One-by-one, each group member is taken into a side room and given their monthly physical: weight, blood pressure, signs of injuries. Any increased meat consumption? How are your energy levels? They shine a light over our eyes, check our gums. I’ve heard many say their eyesight is now perfect, that their glasses and contacts are no longer needed. A rare perk.
Then we are given a short psychological evaluation. How is your anger? Have you been sleeping enough? Any blackouts? Have you noticed your pets acting differently towards you?
We are reminded of our progress, where they are trying to improve during our training sessions. We don’t usually remember these, so our sessions are filmed. We watch them together with our therapists. As you can imagine, it is jarring.
Everyone is then escorted further down the bleak hallway to their very own windowless rooms, each with a pile of blankets, padded walls, and a basin with a drain. Outside of each of our rooms are colorful posters with positive catchphrases in garish fonts.
“Yes Ly-can!”
“Howl…with laughter.”
“We’re over the MOON to serve you!”
“WERE we care”
“Don’t let your struggles WERE you down”
The use of “were” is an infuriating mental bait and switch. I’ve heard Trevor complain about this. He says he could come up with better puns, but not unless they paid him. I heard Janice try to solve it, reading it outloud over and over. I’m not sure she ever did.
“Goodnight y’aaaaallllll,” Trevor sings out from his cell, holding the last note. I try to harmonize, but my howl is off-key. “Goodnight Annie,” he shouts to me. I appreciate the acknowledgement.
The others murmur their farewells. Once everyone is safely inside their “dorm” a loud buzzer sounds and the thick metal doors slide shut with a hollow clang.
***
I first turned many months ago, three weeks after I had been bitten. Since then, I haven’t been able to turn back into my “baseline form”, even between moon cycles. Gina suspects it’s not that I’m not able, it’s that I simply refuse. For once, she is correct.

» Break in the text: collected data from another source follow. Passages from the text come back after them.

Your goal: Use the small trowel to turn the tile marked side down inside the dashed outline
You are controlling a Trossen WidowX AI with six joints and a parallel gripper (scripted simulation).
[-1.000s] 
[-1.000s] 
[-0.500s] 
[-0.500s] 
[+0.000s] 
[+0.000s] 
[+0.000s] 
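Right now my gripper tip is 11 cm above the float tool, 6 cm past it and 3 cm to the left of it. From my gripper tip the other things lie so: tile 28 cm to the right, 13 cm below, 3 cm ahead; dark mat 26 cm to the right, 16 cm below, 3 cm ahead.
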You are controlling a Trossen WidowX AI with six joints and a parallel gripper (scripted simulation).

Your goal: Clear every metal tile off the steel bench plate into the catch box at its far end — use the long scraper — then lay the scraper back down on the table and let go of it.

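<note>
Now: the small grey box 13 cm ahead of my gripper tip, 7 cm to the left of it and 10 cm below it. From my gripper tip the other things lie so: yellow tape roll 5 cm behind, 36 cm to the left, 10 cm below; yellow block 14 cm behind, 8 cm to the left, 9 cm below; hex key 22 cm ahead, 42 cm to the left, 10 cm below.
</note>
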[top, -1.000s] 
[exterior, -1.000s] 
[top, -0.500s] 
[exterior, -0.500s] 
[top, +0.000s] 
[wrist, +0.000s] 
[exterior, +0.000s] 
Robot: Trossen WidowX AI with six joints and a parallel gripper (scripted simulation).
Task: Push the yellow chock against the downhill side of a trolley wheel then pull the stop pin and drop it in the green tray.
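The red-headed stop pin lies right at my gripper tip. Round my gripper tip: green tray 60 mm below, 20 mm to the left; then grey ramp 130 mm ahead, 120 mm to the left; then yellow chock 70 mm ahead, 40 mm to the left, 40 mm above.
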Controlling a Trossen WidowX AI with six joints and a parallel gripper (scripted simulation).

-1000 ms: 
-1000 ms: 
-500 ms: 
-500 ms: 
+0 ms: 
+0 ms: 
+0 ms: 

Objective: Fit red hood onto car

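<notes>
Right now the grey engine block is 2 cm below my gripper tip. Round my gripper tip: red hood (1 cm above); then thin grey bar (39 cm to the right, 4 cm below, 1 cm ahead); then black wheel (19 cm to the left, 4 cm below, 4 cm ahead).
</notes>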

Since my intake (an eventful night), I’ve learned that The Lycan Center is the first-of-its-kind non-profit, HIPAA-compliant facility to help prepare newly turned lycanthropes to safely rejoin society. The somewhat progressive idea was established to address the uptick of violent, inexplicable crimes occurring across the nation. While politicians attributed it to animals or menacing human criminals (AKA immigrants), at the urging of several medical bodies, the current administration conceded that lycanthropy needed to be addressed head on. And forces started refusing to do anything about it after a few of them got killed trying to wrangle a lycanthrope in distress. Anyway.
The aim is to complete the four phases of The “W.E.R.E.” Program:
Welcoming (intake, withdrawal until baseline)
Evaluating (determining needs, goal-setting, personalized course of treatment)
Reforming (out-patient residence, monthly in-patient behavioral training sessions)
Engaging (out-patient sessions only, submission of course completion to government)
The trouble is, I don’t want to be Reformed, and no amount of Evaluating is going to change that. No matter what form I’m in, I’ll be imprisoned for the murder of my father (oops).
And while he’s dead, I’ve never felt so alive, so like myself. If I’m going to be locked in a cell, I’d rather stay like this, at my most monstrous. Why else would I have gotten bit on purpose?